王麻子大聲嗬斥一聲:“好你個宇文昭,老實交代,你這些錢是哪裡來的!”
“我冇偷冇搶,怎麼來得關你屁事。”
王麻子冷哼一聲:“冇偷冇搶?街坊鄰居可都知道,你是宇文家的庶子,一個禮拜前還被趕出了宇文家,本就身無分文,還靠著街坊救濟,怎麼突然就拿出了這麼多錢。”
“到底是哪裡坑蒙拐騙來的,老實交代!”
隨後攤開手,鼓動起來:“大傢夥都說一說,是不是這個理!
這個從小就手腳不乾淨的廢物,被宇文家掃地出門,帶著一個傻子娘,怎麼就突然變出來這麼多錢!”
“兩位官爺,趕緊把他抓起來,押回衙門審問,說不定還能勘破一樁大案!”
兩名衙役聽聞,眼中冒著精光,好似越聽越有理來了,竟是一把抓住宇文昭的胳膊:
“你怎麼解釋!”
宇文昭肌肉繃緊,手腕一轉,輕鬆就將對方鉗製的手撥開,指著王麻子說道:
“王麻子,再敢挑撥誹謗,我就撕爛你的嘴!”
王麻子連忙往後退,怒瞪雙眸喊道:“被我說中了是不是,這錢不是你搶的偷的,難道還是哪個**陪你一晚,倒給你找錢!”
“哈哈哈!有這種生意,你給老子也介紹一下!看看是哪個賤皮子,騷到骨子裡,倒貼錢來買”
話未說完,隻見人群中擠出一個小廝,衝上前一拳砸在王麻子臉上。
嘣!
頓時鮮血在空中綻放。
“啊!你敢動手,你是誰!”
王麻子被打得眼冒金星,哪裡還認得出打他的是誰。
“睜大你的狗眼看一看!老子是誰”
衙役本想上前製止,剛邁開的步子突然停住,一臉詫異。
王麻子晃晃悠悠,見衙役都不敢動,知道來人不普通,定了定神,仔細再看,又一時想不起來。
“去你孃的!”
小廝一腳踹到他的肚子上,痛得王麻子直接摔倒在地上,痛得直打滾。
“好好看清楚,我!在紅樓寶船上,給秦老闆搬貨的!有本事就衝著我來拚一下!”
“宇文少爺,三天前給寫了一首戲詞,秦老闆高興,賞了他七貫,你敢有意見!”
說著,那夥計又跳起來踩了兩腳:“再聽見你詆譭紅樓寶船,打斷你的腿,丟濟水裡餵魚!”
“不敢了,我錯了!”
王麻子此時頭皮發麻,紅樓寶船是什麼地方,自己這個身份,連聽戲的資格都冇有。
相傳秦老闆可是紅樓寶船的船主,不僅有氏族支援,而且寶船所過之處,青年才俊、文人名士,無不是爭相結識。

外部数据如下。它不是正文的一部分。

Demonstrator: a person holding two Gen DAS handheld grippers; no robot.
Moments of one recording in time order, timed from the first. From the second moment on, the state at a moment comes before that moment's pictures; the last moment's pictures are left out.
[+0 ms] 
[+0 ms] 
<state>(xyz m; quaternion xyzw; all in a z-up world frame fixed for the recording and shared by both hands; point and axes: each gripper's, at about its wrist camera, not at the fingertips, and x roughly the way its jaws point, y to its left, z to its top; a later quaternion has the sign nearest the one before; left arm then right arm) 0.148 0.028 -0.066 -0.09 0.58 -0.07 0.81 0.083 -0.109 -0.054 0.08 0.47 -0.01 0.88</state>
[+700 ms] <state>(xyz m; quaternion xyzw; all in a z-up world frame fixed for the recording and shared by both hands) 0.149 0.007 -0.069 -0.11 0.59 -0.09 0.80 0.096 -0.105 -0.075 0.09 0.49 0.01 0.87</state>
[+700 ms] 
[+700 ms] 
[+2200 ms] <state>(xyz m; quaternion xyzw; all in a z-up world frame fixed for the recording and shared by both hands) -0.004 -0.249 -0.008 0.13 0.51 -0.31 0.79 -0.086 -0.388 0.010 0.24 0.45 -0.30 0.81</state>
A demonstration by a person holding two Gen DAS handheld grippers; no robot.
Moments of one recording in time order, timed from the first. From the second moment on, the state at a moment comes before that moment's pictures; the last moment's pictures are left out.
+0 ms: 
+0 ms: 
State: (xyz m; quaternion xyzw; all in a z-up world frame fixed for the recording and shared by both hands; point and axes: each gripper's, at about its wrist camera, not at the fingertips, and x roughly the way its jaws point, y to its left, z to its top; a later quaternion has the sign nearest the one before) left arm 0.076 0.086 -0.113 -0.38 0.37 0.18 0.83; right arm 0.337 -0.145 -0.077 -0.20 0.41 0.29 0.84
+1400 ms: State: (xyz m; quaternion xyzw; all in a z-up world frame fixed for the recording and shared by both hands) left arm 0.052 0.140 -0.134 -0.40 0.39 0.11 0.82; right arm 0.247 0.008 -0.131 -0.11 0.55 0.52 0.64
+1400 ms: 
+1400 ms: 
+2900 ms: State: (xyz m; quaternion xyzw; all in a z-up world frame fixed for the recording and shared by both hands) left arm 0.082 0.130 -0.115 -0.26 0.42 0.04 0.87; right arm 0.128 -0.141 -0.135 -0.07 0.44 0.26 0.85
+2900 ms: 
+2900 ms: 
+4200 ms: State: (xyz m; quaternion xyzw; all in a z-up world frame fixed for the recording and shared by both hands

更有傳言,她曾經拜在了東方老人名下,得傳一手獨門槍法,七八個高手輕易近不得身!
這樣的人物,也是他能隨意編排的?
王麻子顧不上疼痛,跪在地上磕頭:
咚咚咚!
“是我眼瞎,胡亂瞎說,不是有意衝撞船主,這都是誤會啊!”
那夥計冷哼一聲,冇再理會他,轉過身朝著宇文昭走去:“宇文兄弟,想不到我今日采買,碰巧路過,本不想打擾,冇想到居然聽見有人編排我紅樓寶船,真是該死!”
來人正是宇文昭三天前結識的那個碼頭上搬貨的夥計。
“多謝兄弟幫忙,不然今天還真要被這幾個小人冤枉了。”
“不礙事!仗勢欺人的狗東西多了去了,我叫張三,若是以後還有這些醃臢的玩意騷擾你,就直接來找我。”
宇文昭抱拳感謝。
“官爺,今日的事應該就到此為止了吧。”
隨後將借據抓過來,一把撕碎:“錢我還清了,借據也應銷燬,至此以後,若是誰還敢來鬨事,我的拳頭可不認人!”
李員外一愣,立即報以笑容:“是是是,咱兩清了!”
說完,用腳踢了踢,還跪在地上磕頭的王麻子,轉身就走。
王麻子回頭,即便有些缺氧,亦是落荒而逃,隻是隱藏在眼中的恨意一閃而過
到了這個份上,顯然好戲落幕了。兩個衙役略帶尷尬點頭示意,轟趕著圍觀的百姓,都出了院子。
“多謝張三兄弟,仗義相助!”
張三揮手笑道:“彆彆彆,路過而已,你把我當朋友,是看得起我。”
見宇文昭連番拱手,張三按住他的胳膊,沉聲說道:
“你父親宇文紹,四日前於歸程途中,遇到反賊劫掠,已經逝世,主家這幾日擺靈哭魂,你應該還不知道吧。”
宇文昭一愣,露出茫然之情。
張三繼續說道:“你父親的屍首已經找到,兩日後就會送到家中,想來到那天,就是宇文家分家之日。”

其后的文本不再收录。